- [Entries provided]:
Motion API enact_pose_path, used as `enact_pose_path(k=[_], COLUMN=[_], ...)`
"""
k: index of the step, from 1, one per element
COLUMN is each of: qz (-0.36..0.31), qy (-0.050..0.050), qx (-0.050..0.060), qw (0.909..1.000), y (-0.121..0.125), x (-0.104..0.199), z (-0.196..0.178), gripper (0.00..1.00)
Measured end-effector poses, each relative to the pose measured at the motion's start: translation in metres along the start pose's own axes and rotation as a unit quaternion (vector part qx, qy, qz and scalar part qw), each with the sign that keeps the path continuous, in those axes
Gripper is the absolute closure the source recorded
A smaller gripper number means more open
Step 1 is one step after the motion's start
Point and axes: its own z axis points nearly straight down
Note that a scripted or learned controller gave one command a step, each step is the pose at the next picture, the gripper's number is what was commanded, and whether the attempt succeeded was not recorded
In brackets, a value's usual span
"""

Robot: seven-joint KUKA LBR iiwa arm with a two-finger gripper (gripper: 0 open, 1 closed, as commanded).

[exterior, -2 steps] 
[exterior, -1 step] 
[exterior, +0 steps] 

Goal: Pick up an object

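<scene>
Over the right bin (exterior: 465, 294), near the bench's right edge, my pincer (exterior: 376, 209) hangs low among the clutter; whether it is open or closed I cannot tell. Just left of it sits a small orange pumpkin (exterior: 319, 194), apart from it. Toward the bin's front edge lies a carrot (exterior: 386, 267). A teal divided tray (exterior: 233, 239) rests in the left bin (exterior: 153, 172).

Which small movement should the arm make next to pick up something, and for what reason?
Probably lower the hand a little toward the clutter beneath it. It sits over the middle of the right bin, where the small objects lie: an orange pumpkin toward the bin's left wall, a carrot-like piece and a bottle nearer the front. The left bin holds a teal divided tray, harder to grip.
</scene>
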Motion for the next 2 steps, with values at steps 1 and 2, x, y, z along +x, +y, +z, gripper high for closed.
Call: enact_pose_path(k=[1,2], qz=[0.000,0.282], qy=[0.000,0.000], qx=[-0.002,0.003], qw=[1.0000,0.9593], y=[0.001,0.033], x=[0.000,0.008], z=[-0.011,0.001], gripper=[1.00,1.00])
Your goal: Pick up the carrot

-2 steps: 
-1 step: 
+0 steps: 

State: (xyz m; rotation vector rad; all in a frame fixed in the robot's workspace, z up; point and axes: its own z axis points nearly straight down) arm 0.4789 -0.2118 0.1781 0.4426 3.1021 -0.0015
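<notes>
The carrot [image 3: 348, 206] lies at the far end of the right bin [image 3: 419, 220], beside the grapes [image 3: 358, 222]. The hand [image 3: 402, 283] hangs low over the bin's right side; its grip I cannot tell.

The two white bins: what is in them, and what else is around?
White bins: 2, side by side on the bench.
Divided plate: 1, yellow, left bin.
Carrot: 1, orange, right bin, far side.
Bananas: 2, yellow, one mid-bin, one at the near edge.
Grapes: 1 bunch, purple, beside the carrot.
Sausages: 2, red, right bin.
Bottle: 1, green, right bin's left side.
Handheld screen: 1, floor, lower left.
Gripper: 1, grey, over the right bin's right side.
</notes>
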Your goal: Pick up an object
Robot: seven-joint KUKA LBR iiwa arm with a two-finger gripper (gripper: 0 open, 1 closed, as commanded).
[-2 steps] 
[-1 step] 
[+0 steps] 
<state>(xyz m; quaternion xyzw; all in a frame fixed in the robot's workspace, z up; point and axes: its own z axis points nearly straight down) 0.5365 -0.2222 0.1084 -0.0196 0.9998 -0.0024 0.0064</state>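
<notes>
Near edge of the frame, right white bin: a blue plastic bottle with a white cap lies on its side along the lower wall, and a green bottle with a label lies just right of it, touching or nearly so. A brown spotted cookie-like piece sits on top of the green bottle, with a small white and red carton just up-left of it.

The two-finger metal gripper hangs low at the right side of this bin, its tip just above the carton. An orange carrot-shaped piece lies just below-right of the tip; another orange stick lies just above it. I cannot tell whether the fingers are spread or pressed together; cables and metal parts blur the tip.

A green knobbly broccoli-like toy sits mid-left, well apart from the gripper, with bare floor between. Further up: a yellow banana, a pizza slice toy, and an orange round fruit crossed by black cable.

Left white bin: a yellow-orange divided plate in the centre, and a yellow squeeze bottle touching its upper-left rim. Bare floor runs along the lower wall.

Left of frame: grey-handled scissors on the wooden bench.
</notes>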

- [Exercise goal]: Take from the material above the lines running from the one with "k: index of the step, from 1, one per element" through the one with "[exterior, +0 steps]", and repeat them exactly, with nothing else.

- [Written answer]:
k: index of the step, from 1, one per element
COLUMN is each of: qz (-0.36..0.31), qy (-0.050..0.050), qx (-0.050..0.060), qw (0.909..1.000), y (-0.121..0.125), x (-0.104..0.199), z (-0.196..0.178), gripper (0.00..1.00)
Measured end-effector poses, each relative to the pose measured at the motion's start: translation in metres along the start pose's own axes and rotation as a unit quaternion (vector part qx, qy, qz and scalar part qw), each with the sign that keeps the path continuous, in those axes
Gripper is the absolute closure the source recorded
A smaller gripper number means more open
Step 1 is one step after the motion's start
Point and axes: its own z axis points nearly straight down
Note that a scripted or learned controller gave one command a step, each step is the pose at the next picture, the gripper's number is what was commanded, and whether the attempt succeeded was not recorded
In brackets, a value's usual span
"""

Robot: seven-joint KUKA LBR iiwa arm with a two-finger gripper (gripper: 0 open, 1 closed, as commanded).

[exterior, -2 steps] 
[exterior, -1 step] 
[exterior, +0 steps] 

What is written here forms the complete answer.